* [WORK ORDER]: The response should consist of the listing, repeated word for word.

+===+

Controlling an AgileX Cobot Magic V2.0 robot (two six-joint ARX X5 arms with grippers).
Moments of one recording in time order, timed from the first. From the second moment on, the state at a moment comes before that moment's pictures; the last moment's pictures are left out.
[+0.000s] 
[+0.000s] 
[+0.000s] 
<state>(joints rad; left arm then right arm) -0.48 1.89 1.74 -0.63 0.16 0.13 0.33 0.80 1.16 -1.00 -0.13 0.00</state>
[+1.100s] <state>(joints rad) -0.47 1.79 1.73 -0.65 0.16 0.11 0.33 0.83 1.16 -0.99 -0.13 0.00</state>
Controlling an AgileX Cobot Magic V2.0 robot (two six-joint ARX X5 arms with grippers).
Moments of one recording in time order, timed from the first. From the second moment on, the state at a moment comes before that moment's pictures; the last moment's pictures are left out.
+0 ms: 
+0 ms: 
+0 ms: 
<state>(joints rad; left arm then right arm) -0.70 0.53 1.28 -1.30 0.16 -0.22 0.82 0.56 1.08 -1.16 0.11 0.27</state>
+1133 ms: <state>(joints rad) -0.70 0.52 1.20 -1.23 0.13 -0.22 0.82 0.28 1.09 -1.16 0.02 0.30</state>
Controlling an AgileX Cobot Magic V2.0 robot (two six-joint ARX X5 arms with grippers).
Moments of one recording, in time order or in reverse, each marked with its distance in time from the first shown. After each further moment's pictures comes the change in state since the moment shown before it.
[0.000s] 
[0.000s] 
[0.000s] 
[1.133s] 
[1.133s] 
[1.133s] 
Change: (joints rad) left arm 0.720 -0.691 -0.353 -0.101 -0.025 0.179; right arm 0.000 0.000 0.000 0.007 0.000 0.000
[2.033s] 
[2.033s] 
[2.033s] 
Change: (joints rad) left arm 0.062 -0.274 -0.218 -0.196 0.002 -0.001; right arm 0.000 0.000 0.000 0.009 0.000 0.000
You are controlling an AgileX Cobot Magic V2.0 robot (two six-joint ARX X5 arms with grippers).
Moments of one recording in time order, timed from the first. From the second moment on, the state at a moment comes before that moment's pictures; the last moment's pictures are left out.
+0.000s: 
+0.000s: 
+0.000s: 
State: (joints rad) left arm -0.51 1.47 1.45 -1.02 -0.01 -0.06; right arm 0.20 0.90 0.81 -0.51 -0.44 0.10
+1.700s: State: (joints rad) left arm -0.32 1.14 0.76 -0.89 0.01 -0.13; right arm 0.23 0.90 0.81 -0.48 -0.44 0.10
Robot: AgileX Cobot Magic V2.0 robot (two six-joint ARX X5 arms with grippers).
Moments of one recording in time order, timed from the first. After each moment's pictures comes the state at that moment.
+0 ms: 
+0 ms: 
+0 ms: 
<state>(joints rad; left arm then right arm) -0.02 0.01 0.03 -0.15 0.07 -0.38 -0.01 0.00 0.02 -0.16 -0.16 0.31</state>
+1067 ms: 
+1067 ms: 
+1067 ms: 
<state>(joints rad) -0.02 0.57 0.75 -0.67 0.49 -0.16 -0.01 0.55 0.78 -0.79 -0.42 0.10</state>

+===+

* [SOLUTION]:
Controlling an AgileX Cobot Magic V2.0 robot (two six-joint ARX X5 arms with grippers).
Moments of one recording in time order, timed from the first. From the second moment on, the state at a moment comes before that moment's pictures; the last moment's pictures are left out.
[+0.000s] 
[+0.000s] 
[+0.000s] 
<state>(joints rad; left arm then right arm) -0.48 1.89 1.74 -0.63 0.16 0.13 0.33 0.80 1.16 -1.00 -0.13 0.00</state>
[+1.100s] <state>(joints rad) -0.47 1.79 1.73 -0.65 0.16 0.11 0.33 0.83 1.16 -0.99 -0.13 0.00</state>
Controlling an AgileX Cobot Magic V2.0 robot (two six-joint ARX X5 arms with grippers).
Moments of one recording in time order, timed from the first. From the second moment on, the state at a moment comes before that moment's pictures; the last moment's pictures are left out.
+0 ms: 
+0 ms: 
+0 ms: 
<state>(joints rad; left arm then right arm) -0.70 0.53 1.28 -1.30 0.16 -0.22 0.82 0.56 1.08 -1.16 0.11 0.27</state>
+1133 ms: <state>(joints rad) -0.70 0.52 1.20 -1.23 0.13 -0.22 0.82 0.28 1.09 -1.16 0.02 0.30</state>
Controlling an AgileX Cobot Magic V2.0 robot (two six-joint ARX X5 arms with grippers).
Moments of one recording, in time order or in reverse, each marked with its distance in time from the first shown. After each further moment's pictures comes the change in state since the moment shown before it.
[0.000s] 
[0.000s] 
[0.000s] 
[1.133s] 
[1.133s] 
[1.133s] 
Change: (joints rad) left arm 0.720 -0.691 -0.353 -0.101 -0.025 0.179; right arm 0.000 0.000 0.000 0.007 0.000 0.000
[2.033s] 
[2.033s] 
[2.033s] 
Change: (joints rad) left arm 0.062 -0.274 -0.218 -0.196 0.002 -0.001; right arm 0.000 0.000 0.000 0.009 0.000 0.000
You are controlling an AgileX Cobot Magic V2.0 robot (two six-joint ARX X5 arms with grippers).
Moments of one recording in time order, timed from the first. From the second moment on, the state at a moment comes before that moment's pictures; the last moment's pictures are left out.
+0.000s: 
+0.000s: 
+0.000s: 
State: (joints rad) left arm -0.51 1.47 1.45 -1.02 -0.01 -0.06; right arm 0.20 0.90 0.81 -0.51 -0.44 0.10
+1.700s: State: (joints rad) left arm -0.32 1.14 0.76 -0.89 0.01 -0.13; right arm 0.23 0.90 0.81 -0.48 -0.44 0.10
Robot: AgileX Cobot Magic V2.0 robot (two six-joint ARX X5 arms with grippers).
Moments of one recording in time order, timed from the first. After each moment's pictures comes the state at that moment.
+0 ms: 
+0 ms: 
+0 ms: 
<state>(joints rad; left arm then right arm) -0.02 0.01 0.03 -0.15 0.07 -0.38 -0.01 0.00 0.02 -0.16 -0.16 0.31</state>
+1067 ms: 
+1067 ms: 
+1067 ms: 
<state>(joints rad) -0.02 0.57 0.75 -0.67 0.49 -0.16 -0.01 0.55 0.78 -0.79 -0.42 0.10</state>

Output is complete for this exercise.